Hi,
Right now I have a pipeline in which the first stages create some initial data and train an initial model. After that I have a stage which uses this model to create new samples for which it has high uncertainty. Then there is a stage which runs some reference calculations to get the labels of the new samples. After that, in another stage the new samples are used to retrain the model. I run this calculations on a SLURM cluster and the commands of the stages are submitting jobs with sbatch. While the generation of new samples and the retraining is running on GPUs the calculation of new labels is happening on CPUs. The structure of the pipeline right now is something like this:
stages:
< some initial stages >
uncertainty_optimization:
cmd: sbatch --wait jobs/uncertainty_optimization.sh # running on GPU
...
calculate_labels:
cmd: sbatch --wait jobs/calculate_labels.sh # running on CPU
...
retrain_model:
cmd: sbatch --wait jobs/retrain_model.sh # running on GPU
...
Now I want to run this iteratively. Are there any suggestions what would be a good way to archive this? Thank you very much!
Best regards,
Matthias
Could you clarify please, what exactly are you trying to achieve?
I want to run the stages multiple times, there will be always the same code only the index of the respective iteration is handed over, and they will depend on the output of the iterations of the prior iteration. So for the first two iteration it would be something like:
uncertainty_optimization:
cmd: sbatch --wait jobs/uncertainty_optimization.sh 0 # running on GPU
...
calculate_labels:
cmd: sbatch --wait jobs/calculate_labels.sh 0 # running on CPU
...
retrain_model:
cmd: sbatch --wait jobs/retrain_model.sh 0 # running on GPU
uncertainty_optimization:
cmd: sbatch --wait jobs/uncertainty_optimization.sh 1 # running on GPU
...
calculate_labels:
cmd: sbatch --wait jobs/calculate_labels.sh 1 # running on CPU
...
retrain_model:
cmd: sbatch --wait jobs/retrain_model.sh 1 # running on GPU
So the stages with index 0 will produce outputs, e.g. the retrained model, which will be used in the next iteration. Maybe it is questionable if it makes sense to have this as separate stages, but all stages have a lot of content and produce an output which should be tracked, also I would like to be able to first run a few iterations and then continue with a few more iterations.

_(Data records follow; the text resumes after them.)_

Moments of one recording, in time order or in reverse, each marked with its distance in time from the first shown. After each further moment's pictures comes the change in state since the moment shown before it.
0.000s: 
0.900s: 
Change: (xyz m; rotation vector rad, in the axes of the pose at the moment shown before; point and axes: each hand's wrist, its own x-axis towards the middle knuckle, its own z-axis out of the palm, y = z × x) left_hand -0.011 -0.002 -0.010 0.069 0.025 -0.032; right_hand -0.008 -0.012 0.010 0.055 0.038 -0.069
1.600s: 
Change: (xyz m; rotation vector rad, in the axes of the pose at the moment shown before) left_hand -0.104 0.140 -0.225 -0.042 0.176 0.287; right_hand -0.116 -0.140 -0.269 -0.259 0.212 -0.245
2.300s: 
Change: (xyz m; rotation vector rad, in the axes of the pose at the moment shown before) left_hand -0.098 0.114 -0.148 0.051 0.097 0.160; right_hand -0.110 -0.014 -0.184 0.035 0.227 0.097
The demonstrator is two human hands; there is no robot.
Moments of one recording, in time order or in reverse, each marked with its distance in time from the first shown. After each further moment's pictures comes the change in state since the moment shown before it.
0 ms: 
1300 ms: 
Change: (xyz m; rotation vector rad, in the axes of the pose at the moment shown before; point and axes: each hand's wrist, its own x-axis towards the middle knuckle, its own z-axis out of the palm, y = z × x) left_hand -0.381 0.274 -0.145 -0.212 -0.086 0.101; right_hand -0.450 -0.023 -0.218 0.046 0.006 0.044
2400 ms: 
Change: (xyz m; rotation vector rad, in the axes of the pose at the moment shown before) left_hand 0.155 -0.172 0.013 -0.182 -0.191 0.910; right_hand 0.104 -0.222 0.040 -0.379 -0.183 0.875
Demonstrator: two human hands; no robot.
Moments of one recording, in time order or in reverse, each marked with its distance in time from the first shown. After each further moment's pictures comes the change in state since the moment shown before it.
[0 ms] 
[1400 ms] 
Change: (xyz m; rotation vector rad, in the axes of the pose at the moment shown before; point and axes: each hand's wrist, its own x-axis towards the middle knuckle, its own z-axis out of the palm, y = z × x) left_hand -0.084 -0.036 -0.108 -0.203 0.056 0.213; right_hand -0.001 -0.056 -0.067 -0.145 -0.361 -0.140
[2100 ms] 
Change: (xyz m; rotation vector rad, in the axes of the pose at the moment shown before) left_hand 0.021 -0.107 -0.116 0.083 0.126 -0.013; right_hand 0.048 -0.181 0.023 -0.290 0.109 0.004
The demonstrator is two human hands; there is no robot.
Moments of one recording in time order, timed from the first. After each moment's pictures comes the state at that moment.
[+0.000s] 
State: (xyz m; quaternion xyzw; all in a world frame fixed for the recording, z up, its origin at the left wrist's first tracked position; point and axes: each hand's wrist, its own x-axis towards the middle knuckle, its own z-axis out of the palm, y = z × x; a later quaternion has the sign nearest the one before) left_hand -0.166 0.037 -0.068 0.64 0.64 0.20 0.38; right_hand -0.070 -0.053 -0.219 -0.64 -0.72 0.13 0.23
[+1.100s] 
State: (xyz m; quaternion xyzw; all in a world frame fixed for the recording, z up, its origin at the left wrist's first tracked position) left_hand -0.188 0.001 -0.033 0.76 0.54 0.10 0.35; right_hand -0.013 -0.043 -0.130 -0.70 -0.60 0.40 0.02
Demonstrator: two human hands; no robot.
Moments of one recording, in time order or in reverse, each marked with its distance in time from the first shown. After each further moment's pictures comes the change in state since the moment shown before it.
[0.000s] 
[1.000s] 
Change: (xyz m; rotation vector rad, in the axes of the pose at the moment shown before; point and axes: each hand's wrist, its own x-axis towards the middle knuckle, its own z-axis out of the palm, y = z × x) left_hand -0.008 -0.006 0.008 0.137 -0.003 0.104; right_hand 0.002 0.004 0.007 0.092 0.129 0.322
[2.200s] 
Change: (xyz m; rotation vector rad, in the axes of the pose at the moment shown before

Guess I could just use a script to create a dvc.yaml with different iterations as stages. I was just wondering if there is any smart way to do this which I am missing or if there are any recommendations/thoughts.

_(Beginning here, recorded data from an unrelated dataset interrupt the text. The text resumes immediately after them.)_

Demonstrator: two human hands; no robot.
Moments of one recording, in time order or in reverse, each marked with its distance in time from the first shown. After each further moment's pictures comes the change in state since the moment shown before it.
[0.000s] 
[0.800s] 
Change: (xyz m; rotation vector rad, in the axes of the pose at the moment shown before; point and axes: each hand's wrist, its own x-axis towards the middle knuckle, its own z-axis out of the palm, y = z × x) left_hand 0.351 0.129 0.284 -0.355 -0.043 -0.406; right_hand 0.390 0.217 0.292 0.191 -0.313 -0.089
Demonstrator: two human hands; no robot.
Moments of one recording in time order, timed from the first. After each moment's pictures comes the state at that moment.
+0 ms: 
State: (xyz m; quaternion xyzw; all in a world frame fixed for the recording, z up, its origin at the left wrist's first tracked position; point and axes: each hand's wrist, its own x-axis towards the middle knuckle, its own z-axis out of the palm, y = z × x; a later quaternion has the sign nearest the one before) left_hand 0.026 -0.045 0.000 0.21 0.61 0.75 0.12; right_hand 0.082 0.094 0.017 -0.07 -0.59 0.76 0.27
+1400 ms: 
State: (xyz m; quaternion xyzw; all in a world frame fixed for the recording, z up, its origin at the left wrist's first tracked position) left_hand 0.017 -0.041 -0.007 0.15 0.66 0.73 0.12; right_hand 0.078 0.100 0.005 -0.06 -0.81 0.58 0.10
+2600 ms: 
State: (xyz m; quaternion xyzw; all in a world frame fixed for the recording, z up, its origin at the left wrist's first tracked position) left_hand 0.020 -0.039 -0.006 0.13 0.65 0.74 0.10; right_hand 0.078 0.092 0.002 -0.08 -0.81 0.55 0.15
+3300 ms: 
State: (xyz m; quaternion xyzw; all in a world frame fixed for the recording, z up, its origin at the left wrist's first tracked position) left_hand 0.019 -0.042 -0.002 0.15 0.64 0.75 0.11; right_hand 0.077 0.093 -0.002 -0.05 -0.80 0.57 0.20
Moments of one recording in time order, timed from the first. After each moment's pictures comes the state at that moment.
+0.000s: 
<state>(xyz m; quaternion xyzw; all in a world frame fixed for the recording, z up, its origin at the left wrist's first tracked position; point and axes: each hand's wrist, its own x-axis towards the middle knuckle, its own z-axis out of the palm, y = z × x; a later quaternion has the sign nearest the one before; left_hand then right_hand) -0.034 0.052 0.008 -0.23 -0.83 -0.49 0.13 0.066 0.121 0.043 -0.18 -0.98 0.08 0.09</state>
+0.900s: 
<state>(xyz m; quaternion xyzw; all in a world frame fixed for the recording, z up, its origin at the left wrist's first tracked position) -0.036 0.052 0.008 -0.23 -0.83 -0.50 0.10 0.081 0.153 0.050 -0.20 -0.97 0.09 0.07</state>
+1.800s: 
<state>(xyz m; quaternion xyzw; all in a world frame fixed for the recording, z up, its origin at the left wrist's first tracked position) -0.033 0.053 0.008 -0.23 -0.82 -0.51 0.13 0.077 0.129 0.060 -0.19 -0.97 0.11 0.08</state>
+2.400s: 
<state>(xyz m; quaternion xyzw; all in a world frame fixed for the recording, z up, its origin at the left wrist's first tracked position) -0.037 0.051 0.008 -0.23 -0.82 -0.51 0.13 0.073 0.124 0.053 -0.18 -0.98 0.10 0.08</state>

Okay, I see. I think what can help is to use persistent
outputs (persist: true
flag in dvc.yaml
spec) + pass iteration as a parameter. Then you would be able to run the pipeline with something like dvc exp run -S 'iteration=1'
. Or just change params.yaml
file yourself and run it again.
Also, if you have a predefined number of iterations and it’s not to large, I think you could try to use matrix
or for
loop in dvc.yaml
.